All in the Family

All in the Family

All in the Family

Anson Chan  The Faculty of Arts has a
  remarkable association
  with the  family of Hong
  Kong’s former Chief
  Secretary Anson Chan
  Fang On-sang.

  Mrs Chan and her
  mother, painter Fang
  Zhao-ling, both
  graduated from the
  Faculty within a few
  years of each other and in 1996 they stood together on the stage of Loke Yew Hall to receive honorary doctorate degrees. Mrs Chan’s twin sister, Ninson, is also a graduate of the Faculty and more than a dozen other family members are HKU graduates, including her husband Archibald Chan whom she met at a dance at Loke Yew Hall.

The extended family has been important to Mrs Chan because it provided both stability – her father died when she was 10, leaving her mother a widow with eight young children – and an environment that valued education, including for girls. However, the upbringing was “very very strict” and it was not until her time at HKU, where she enrolled in 1959 on a bursary and graduated in 1962, that she found her feet.

“For the first time you experience such a great deal of freedom,” she says. “And I think those are the years when you learn to have some discipline. Because when you move from a very restrictive life to a totally free [one], where nobody is looking over your shoulder telling you to go to tutorial, to go to class, what time to go to bed, what you can do or not do, it takes actually a little while to acquire the necessary discipline.”

She admits to wasting time and not studying hard enough, but the self-discipline she acquired in the process – together with the communication skills and insights she learned from studying English Language and Literature – has paid off in her career.

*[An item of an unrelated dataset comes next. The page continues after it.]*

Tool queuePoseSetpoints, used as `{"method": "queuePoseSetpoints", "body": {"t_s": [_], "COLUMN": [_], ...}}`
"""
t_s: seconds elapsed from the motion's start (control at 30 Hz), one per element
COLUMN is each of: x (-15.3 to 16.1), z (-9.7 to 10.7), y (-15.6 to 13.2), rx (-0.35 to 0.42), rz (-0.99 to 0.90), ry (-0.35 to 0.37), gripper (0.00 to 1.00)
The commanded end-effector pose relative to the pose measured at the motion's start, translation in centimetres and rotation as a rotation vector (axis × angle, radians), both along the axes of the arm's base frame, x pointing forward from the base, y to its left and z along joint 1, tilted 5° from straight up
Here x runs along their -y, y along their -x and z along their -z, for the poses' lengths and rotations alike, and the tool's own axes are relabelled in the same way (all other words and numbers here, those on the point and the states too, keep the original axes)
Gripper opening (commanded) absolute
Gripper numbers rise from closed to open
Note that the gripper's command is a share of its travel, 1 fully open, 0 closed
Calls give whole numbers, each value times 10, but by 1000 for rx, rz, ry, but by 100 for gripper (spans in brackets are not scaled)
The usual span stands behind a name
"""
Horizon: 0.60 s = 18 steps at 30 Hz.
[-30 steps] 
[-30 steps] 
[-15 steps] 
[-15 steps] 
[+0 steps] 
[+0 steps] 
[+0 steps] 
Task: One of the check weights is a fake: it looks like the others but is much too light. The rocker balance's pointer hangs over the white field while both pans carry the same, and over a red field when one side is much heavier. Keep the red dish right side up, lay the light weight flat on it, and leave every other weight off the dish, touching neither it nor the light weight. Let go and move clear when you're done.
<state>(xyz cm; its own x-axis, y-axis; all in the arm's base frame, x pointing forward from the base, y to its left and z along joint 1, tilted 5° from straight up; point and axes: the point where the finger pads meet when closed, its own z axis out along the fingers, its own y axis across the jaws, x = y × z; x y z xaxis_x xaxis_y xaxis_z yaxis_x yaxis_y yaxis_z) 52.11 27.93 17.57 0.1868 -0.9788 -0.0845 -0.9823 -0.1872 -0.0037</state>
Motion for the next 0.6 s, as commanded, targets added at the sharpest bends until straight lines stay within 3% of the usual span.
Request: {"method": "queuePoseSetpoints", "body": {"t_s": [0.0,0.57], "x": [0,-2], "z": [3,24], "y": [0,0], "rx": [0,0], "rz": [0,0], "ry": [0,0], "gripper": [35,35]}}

Mrs Chan was unflappable as she blazed a trail through government ranks to become the first female head of a government department in 1984 (as Director of Social Welfare – ironically, she cut short an ambition to become a social worker in order to join the government) and the first female and first ethnic Chinese Chief Secretary, serving from 1993 to 2001.

One thing that prepared her for the rigours of the administrative service was her experience in tutorials, where she was questioned on every remark to provide evidence for her arguments. “You have to come up face to face with challenges, you have to produce reasons for what you’re saying,” she says – very similar to her

All in the Family

encounters with her superiors in the civil service.
An Arts education also helped her to cope with the pressures of a public life thanks to the appreciation of poetry and literature that she gained under such teachers as poet Edmund Blunden who taught in the Faculty from 1953 to 1964.

Studying the humanities “gives you some sense of perspective, of balance, it gives you some better sense of the things that should matter to you in life and the things that do not matter to you in life. And I think that learning that has been crucial to me in keeping my sanity in the 39 years that I spent with the Hong Kong government,” Mrs Chan says.

An Inspiring Role Model

Painter Fang Zhao-ling was “a very cultured, every erudite person who read widely and travelled widely. I think she was very much a woman ahead of her generation,” says her daughter Anson Chan.

Madam Fang was raised by a mother who herself believed in providing daughters with the best possible education. She studied at Manchester University for two years in the 1930s and completed her BA in Chinese at HKU in 1956. Professor Francis Drake, then Head of the Department of Chinese, persuaded her to further her studies in Oxford University.

But it is painting that distinguishes Madam Fang. Mrs Chan says her mother’s works have “a wonderful combination of naivete and sophistication” and they have been exhibited around the world. 

Anson Chan 2


The Hon. Mrs Anson Chan graduated with a BA (Hons) in English and English Literature from the University of Hong Kong in 1962 and was awarded an Honorary Doctorate in 1996. Mrs Chan retired as the Chief Secretary for Administration of the Hong Kong Special Administrative Region (HKSAR) Government in 2001, after nearly forty years of distinguished service. In recent years, Mrs Chan has taken a prominent role in the campaign for full universal suffrage for election of Hong Kong’s Chief Executive and all members of the Legislature. She is a recipient of the Grand Bauhinia Medal and is an honorary Dame Grand Cross of the Most Distinguished Order of Saint Michael and Saint George.